Task goal:
Stop at the line that contains "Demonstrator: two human". Until then, set down each line of the records exactly, beginning with the first, and skip pictures.

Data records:

- - - - -

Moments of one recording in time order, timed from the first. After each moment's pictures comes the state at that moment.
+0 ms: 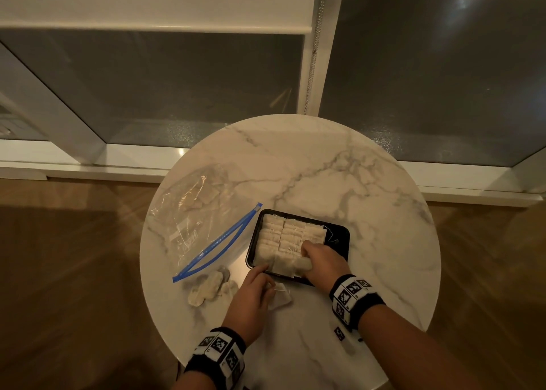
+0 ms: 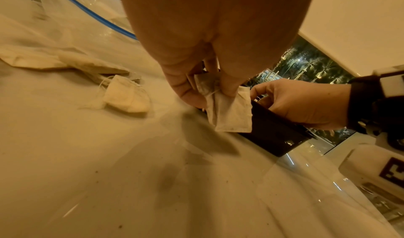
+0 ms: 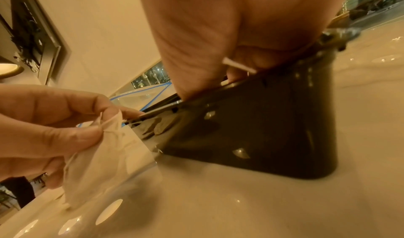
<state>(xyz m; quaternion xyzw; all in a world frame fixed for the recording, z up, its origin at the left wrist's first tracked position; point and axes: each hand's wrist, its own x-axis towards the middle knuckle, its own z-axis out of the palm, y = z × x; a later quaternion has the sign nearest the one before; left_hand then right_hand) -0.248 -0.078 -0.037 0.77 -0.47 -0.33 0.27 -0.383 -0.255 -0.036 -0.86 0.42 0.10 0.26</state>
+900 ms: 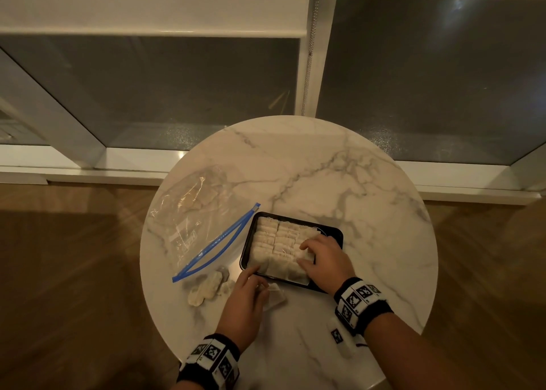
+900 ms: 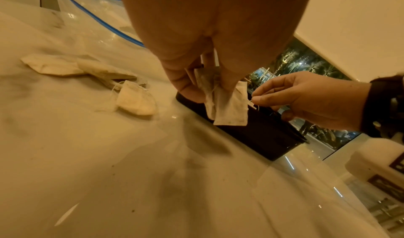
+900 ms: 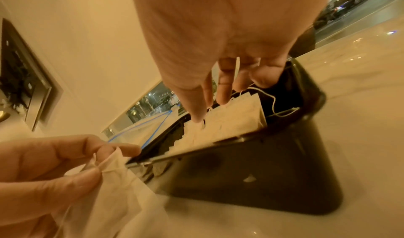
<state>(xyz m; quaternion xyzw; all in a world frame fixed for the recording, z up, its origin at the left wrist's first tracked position) -0.249 -0.064 -0.025 0.78 -0.45 -0.31 0.30 -0.396 -0.248 -0.015 -0.85 0.44 -0.03 0.29</state>
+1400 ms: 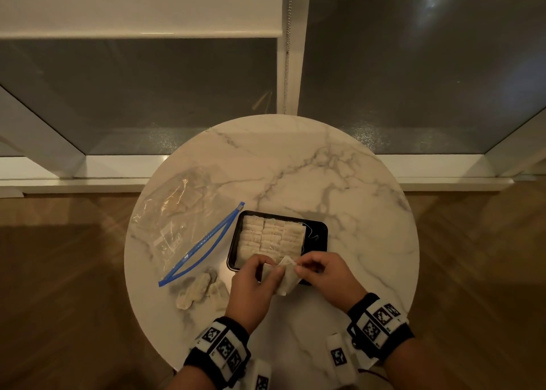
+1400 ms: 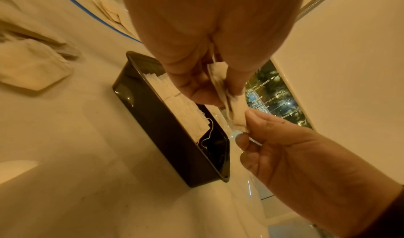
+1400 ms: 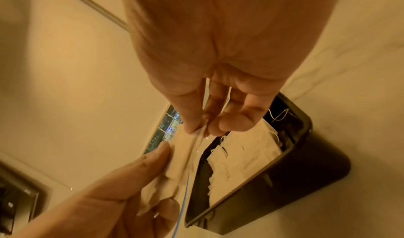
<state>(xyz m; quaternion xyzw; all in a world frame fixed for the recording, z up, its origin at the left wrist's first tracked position) -0.277 -0.106 0.017 0.72 -0.33 -0.38 0.47 -0.435 -0.217 0.020 -0.65 0.41 -0.18 0.61</state>
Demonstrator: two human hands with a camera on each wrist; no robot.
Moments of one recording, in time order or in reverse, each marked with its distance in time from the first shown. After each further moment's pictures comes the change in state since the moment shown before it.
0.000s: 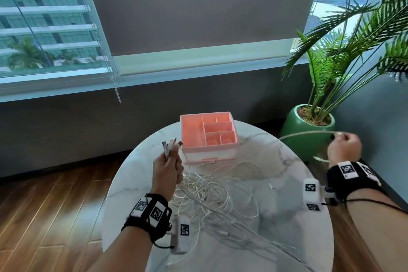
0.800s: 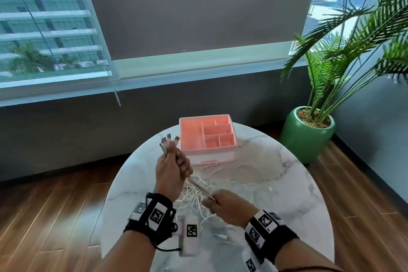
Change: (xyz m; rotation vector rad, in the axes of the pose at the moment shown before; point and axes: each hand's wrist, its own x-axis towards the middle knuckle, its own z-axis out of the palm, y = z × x) left_hand -0.015 0.020 0.030 -0.265 -0.025 -0.043; right_hand -0.254 0.005 0.045 -0.356 -1.481 -0.745
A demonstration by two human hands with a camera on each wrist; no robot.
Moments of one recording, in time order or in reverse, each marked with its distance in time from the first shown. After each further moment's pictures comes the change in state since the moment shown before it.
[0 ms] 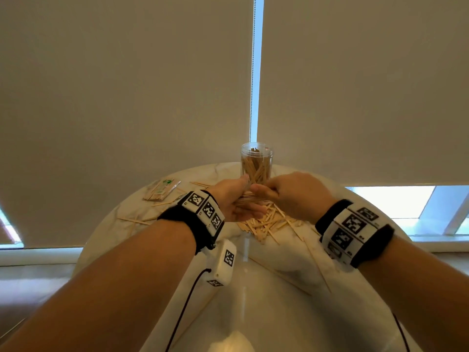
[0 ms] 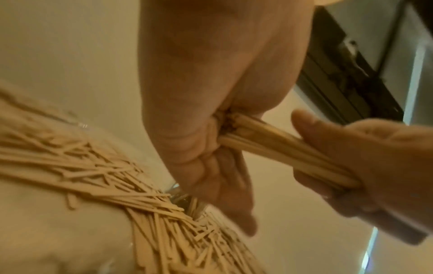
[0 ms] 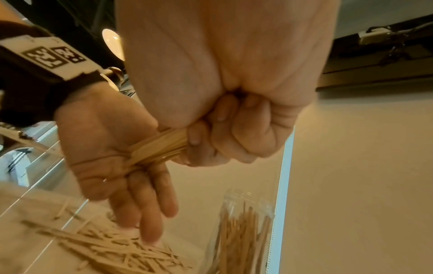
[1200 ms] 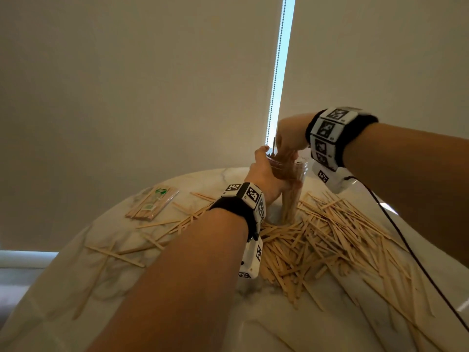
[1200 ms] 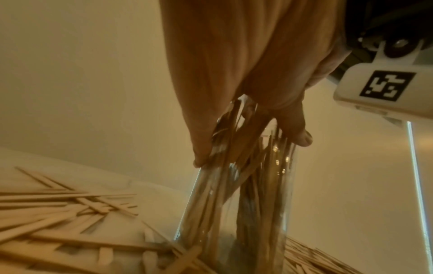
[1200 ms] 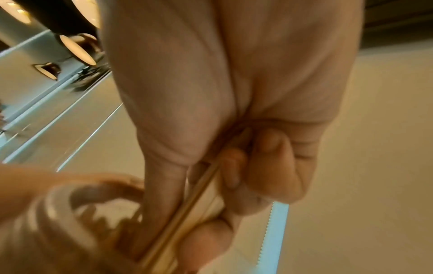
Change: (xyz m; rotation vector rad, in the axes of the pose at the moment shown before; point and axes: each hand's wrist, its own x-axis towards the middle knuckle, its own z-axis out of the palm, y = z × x) left_hand 0.176 0.042 -0.027 0.348 0.257 0.556; right_hand 0.251 0.046 0.009 -0.464 -0.437 0.122
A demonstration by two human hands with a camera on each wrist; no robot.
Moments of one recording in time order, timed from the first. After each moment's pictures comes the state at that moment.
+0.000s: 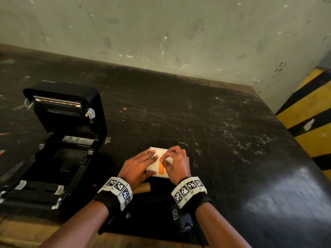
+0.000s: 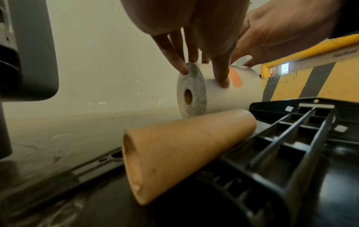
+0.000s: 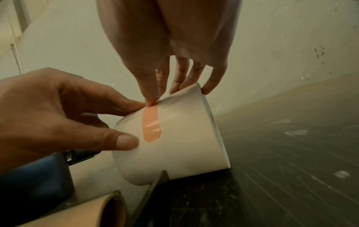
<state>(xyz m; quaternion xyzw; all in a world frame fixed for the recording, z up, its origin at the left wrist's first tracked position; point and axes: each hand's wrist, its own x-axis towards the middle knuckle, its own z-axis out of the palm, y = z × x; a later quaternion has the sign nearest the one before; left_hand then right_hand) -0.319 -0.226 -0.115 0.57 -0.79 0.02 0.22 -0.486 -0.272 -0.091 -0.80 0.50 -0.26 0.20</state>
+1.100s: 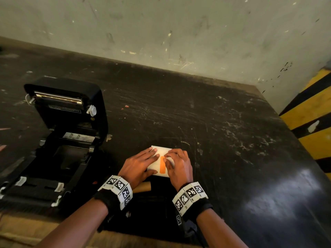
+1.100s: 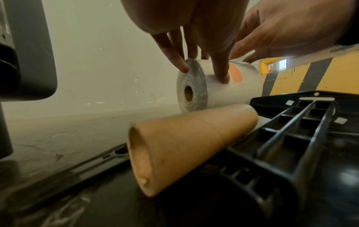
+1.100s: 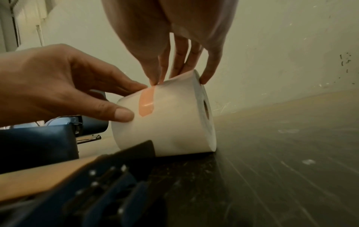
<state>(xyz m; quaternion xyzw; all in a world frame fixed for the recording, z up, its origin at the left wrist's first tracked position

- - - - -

Exercise answer:
Moments of one recording in time order, timed from the first. After each moment's pictures comes the state at that moment.
+0 ms: 
+0 ms: 
+0 ms: 
<state>(xyz m; quaternion xyzw; all in a world frame fixed for the recording, z up, its origin at the left wrist's first tracked position; point and axes: each hand's wrist, its own x-axis towards the middle knuckle, its own z-axis out of the palm, y = z × x; a later quaternion has the sign nearest the one before; left_hand then right_hand) -0.248 -0.078 -0.037 0.77 -0.47 -0.33 0.27 -0.383 -0.255 -0.036 -0.86 0.42 0.10 0.26</state>
+900 ms: 
+900 ms: 
+900 ms: 
<state>(xyz m; quaternion xyzw; all in a world frame fixed for the recording, z up, its origin at the left wrist's first tracked position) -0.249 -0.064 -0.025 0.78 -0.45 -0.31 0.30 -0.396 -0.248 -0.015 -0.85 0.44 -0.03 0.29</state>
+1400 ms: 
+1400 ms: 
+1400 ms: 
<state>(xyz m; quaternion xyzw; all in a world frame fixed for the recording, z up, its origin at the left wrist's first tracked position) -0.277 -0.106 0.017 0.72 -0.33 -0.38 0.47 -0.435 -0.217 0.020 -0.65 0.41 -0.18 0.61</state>
Demonstrator: two human hands with a camera on each wrist; no robot.

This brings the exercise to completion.